Furthermore, aiming to determine whether or not chronic reduction of ROS in the RVLM improves impaired BRS in hypertensive rats, Ogawa et al. (2012) transfected adenovirus vectors encoding either manganese superoxide dismutase (AdMnSOD) or β-galactosidase (AdLacZ) into the RVLM of SHRSP and measured BRS using the spontaneous sequence method. They reported that BRS was significantly lower in SHRSPs than in WKY rats. In addition, in AdMnSOD-transfected SHRSP, blood pressure, HR, and sympathetic nervous system activation were significantly decreased from day 5 after the gene transfer. In contrast, BRS in the AdMnSOD-transfected SHRSP was significantly increased from day 4 after the gene transfer with the reduction of ROS in the RVLM. Furthermore, in the AdMnSOD-transfected SHRSP, intravenous infusion of atropine dramatically decreased BRS. In contrast, in the AdLacZ-transfected SHRSP, atropine did not decrease BRS. Their results suggest that chronic reduction of ROS in the RVLM improves the impaired BRS in SHRSP through inhibition of the sympathetic component (Ogawa et al., 2012).

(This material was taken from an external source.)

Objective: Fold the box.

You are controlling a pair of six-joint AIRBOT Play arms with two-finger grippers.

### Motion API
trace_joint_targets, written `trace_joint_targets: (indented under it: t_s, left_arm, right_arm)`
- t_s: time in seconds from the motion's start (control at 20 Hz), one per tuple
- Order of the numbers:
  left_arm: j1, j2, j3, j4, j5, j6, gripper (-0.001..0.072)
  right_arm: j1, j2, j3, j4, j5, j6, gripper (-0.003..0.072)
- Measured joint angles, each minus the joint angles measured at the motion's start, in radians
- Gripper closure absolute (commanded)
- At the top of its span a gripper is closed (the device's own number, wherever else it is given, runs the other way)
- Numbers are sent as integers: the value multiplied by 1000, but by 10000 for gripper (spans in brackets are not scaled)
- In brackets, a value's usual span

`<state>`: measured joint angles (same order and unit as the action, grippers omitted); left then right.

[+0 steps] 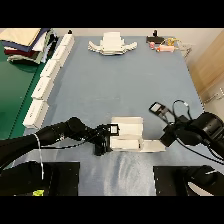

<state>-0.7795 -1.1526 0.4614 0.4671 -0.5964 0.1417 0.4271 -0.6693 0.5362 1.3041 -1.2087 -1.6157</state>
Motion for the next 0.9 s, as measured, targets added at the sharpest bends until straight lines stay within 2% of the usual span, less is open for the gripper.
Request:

Perspectives on natural products

Studies from our laboratory revealed that natural products were capable of improving BRS through ROS scavenging mechanisms. The flavonoid quercetin improves both sympathetic and parasympathetic components of baroreflex and reduces MAP in SHR due to reduction of systemic oxidative stress. The mechanism is unknown, but it was suggested that this antioxidant can interfere with three or more different free radical–producing systems (Monteiro et al., 2012). Other study from our group showed that antioxidant therapy by chronic treatment with α-lipoic acid, an endogenous antioxidant, reduces hypertension and improves BRS in rats with renovascular hypertension (Queiroz et al., 2012). Preliminary studies with a quercetin analog, rutin, demonstrated that this compound improved cardiovascular parameters altered during hypertension such as BRS and vascular reactivity, probably by a reduction in oxidative stress (Figure 1).

Figure 1

Angiotensin II and its mechanisms to reduce baroreflex sensitivity. Angiotensin II binds to its receptors activating NADPH oxidase, which in turn increases reactive oxygen species (ROS) generation in several tissues. Within the brain, ROS leads to a reduction in the baroreflex sensitivity, which contributes to hypertension. Natural products such as quercetin, quercetin analogs, and alpha-lipoic acid, due to their antioxidant capability, improve baroreflex function, and ameliorate hypertension.

In conclusion, natural products with antioxidant properties have emerged as new potential therapeutic tools for improving BRS during hypertension. Although promising, there is still a long way until their use in the clinics becomes reality.

Conflict of interest statement

The authors declare that the research was conducted in the absence of any commercial or financial relationships that could be construed as a potential conflict of interest.